Keeping in mind the caveats above, we saw that classifiers can perform better than the enhanced gender baseline, even if we prevent the group survival leakage. Recall that XGBoost had a mean accuracy $0.822$ versus the baseline $0.801$ when evaluated with the leak-proof CV (using leak-proof grid search CV). It would be very interesting to see how other classifiers do compared to the baseline.
Assuming the difference in accuracy is statistically significant, this indicates that there is more predictive information in the data than: 1) What is given by splitting the passengers using the 'Sex', 'Pclass', and 'Embarked' categories, and 2) The group survival leakage we identified. In fact, the $0.822$ mean accuracy achieved in the leak-proof CV is not far from the group survival baseline of $0.829$. This suggests that the amount of "leakage-free" information is comparable to the information we get from the leakage alone. The latter is highly speculative, of course.
Furthermore, the table of mean accuracy scores seems to show that the XGBoost model is using the leakage when we use the "truncated ticket" feature, but doesn't really use the leakage if that feature is dropped. However, we need to be cautious with these conjectures, considering the higher standard deviation when dropping those features.
Please let me know what you think! I welcome suggestions and I would be excited to see other people try this stuff out with other classifiers. There is still a lot to explore.
Working with different train-test splits made me wonder if the Kaggle split was done completely at random or if the data was already ordered in some way before the split. In the latter case, the train and test set might have different distributions.

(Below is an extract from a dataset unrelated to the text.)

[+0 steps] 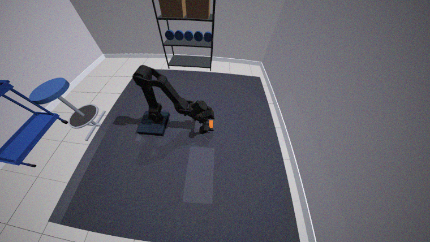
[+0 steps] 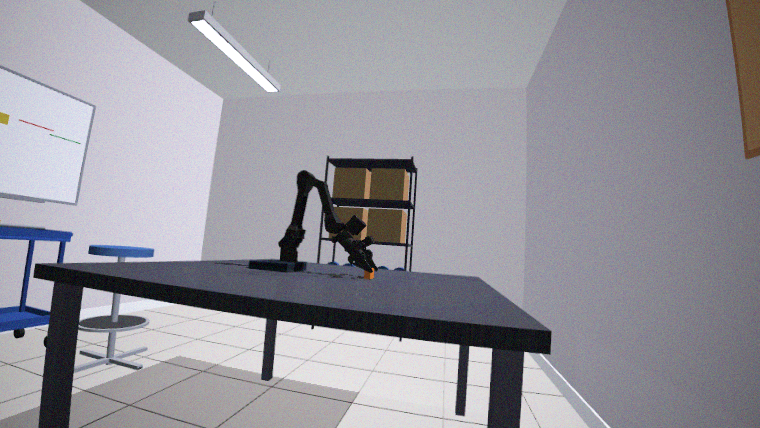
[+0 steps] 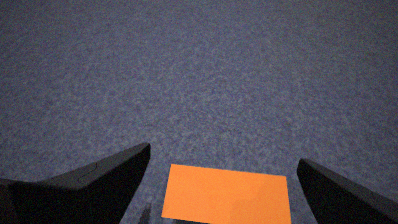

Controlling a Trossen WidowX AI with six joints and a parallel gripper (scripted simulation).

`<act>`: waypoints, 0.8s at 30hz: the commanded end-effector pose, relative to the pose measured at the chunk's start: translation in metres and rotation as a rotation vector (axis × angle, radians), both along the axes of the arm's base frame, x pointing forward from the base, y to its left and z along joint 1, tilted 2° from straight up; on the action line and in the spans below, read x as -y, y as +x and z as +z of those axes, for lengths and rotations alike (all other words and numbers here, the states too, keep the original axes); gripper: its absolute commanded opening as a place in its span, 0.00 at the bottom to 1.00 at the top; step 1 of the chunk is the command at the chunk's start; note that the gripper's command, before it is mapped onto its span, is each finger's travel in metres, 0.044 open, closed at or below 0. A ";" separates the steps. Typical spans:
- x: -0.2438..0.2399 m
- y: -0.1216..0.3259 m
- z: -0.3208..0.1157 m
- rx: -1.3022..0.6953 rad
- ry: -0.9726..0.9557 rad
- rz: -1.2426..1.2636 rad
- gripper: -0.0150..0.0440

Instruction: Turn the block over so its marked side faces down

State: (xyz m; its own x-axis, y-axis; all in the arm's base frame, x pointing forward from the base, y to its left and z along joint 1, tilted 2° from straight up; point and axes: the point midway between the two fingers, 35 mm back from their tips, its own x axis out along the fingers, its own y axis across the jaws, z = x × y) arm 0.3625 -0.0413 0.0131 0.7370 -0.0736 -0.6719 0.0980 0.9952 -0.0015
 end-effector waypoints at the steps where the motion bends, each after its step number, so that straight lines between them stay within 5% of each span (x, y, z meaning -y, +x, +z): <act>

Below we will check how typical the train-test split is in two ways:
- How often are groups with multiple members separated by the split?
- What is the survival rate in the test set?

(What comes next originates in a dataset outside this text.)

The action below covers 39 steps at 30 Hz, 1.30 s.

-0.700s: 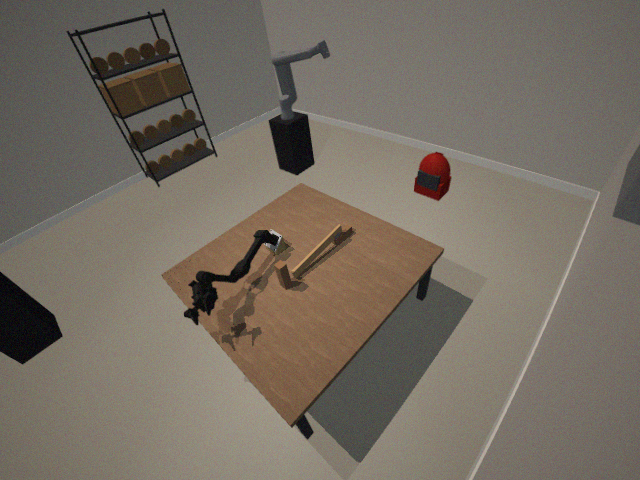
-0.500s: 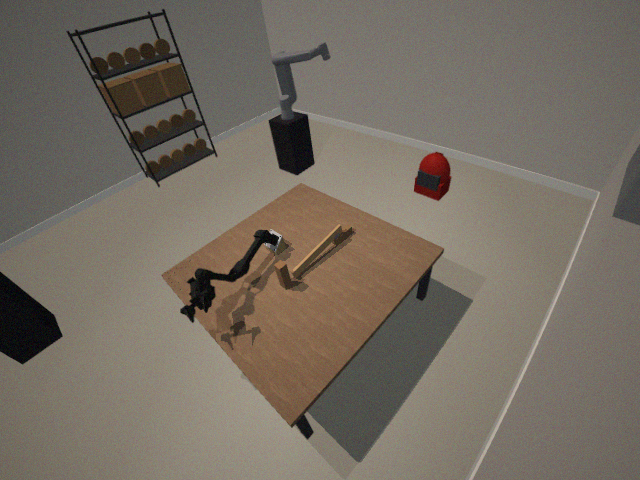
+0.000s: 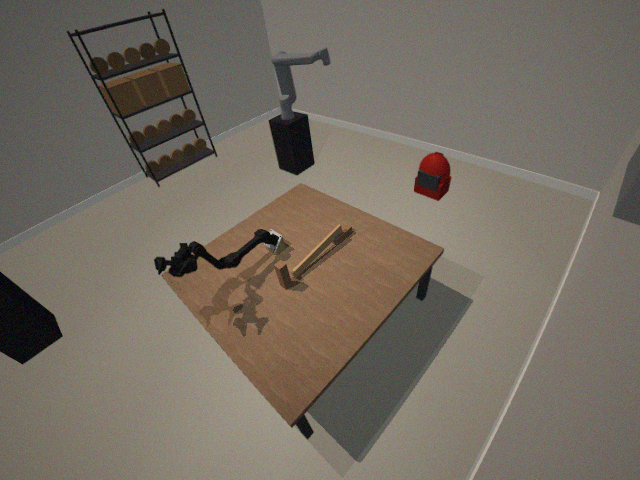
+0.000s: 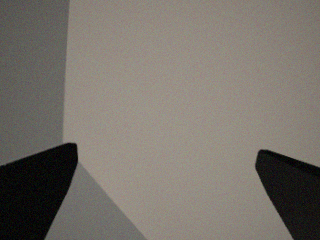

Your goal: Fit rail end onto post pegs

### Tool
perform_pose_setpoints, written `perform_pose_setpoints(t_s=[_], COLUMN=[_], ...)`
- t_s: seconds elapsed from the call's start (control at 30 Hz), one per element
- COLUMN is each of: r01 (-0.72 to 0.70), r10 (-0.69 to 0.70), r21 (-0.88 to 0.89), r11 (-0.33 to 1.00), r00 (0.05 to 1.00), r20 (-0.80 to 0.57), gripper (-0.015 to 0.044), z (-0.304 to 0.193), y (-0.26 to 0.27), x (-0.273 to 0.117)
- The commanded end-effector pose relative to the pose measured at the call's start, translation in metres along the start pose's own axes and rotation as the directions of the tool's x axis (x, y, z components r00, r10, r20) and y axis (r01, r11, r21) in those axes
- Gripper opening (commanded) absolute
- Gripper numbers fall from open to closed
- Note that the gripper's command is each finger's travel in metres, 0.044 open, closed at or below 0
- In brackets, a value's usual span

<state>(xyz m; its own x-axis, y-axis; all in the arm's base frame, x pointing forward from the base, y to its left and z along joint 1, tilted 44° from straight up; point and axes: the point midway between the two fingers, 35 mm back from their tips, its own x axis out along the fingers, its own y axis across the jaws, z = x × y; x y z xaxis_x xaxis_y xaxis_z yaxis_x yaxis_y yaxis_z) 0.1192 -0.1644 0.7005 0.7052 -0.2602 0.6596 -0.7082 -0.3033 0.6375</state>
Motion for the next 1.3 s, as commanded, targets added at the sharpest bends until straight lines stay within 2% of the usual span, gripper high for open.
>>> perform_pose_setpoints(t_s=[0.0,0.2,0.33,0.6,0.73,0.93,1.27], r01=[-0.047,-0.14,-0.186,-0.332,-0.37,-0.45,-0.585], r10=[0.028,0.033,-0.019,-0.201,-0.24,-0.37,-0.627], r21=[-0.199,-0.477,-0.61,-0.851,-0.893,-0.892,-0.748], r11=[0.979,0.868,0.77,0.406,0.258,0.042,-0.314], r00=[0.995,0.974,0.95,0.876,0.87,0.822,0.719], r20=[-0.093,-0.226,-0.312,-0.438,-0.43,-0.432,-0.3], gripper=[0.044,0.044,0.044,0.044,0.044,0.044,0.044], z=[-0.055,-0.134,-0.182,-0.27,-0.286,-0.307,-0.3], y=[0.002,-0.012,-0.038,-0.127,-0.16,-0.221,-0.354], x=[-0.014,-0.036,-0.052,-0.085,-0.089,-0.103,-0.125])
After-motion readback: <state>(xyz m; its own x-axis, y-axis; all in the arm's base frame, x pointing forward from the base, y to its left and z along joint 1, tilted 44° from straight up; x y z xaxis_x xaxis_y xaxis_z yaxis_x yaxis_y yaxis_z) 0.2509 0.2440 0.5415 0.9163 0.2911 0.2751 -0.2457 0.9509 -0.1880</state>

In order to check if the observed quantities are typical we will make a histogram of both quantities over many random train-test split and see how central the values for the Kaggle split are within the histograms. This is essentially an informal hypothesis test (the null hypothesis being that the Kaggle test set was selected randomly, or more precisely by using a uniform distribution).
n_groups = (groups.value_counts() > 1).sum()
train_groups = set(X.join(groups).loc[kaggle_train_idx, 'Group'].values)
test_groups = set(X.join(groups).loc[kaggle_test_idx, 'Group'].values)
overlap = len(train_groups & test_groups) / n_groups
survival_rate = y[kaggle_test_idx].mean()
print(f'For the Kaggle split, {overlap * 100:.0f}% of proper groups (excluding solo travelers) have members in\nboth train and test set, and the test set survival rate is {survival_rate:.2f}.')
overlaps = []
survival_rates = []
N = 10**4
for _ in range(N):
groups_shuffled = groups.sample(frac=1).reset_index(drop=True)
train_groups = set(groups_shuffled[kaggle_train_idx].values)
test_groups = set(groups_shuffled[kaggle_test_idx].values)
overlap = len(train_groups & test_groups) / n_groups
overlaps.append(overlap)
y_shuffled = y.sample(frac=1).reset_index(drop=True)
survival_rate = y_shuffled[kaggle_test_idx].mean()
survival_rates.append(survival_rate)
fig, (ax0, ax1) = plt.subplots(1, 2, figsize=(12, 4))
ax0.set_title('Fraction of groups divided into train and test')
ax0.hist(overlaps);
ax1.set_title('Survival rates in test set')
ax1.hist(survival_rates);
The Kaggle test set seems to be very typical, at least as far as the survival rate and passenger groups are concerned. In fact, both values (0.61 and 0.38) are close to the mean for both distributions (almost suspiciously close). This suggests that the test set was either drawn at random or specifically chosen to have a typical survival rate.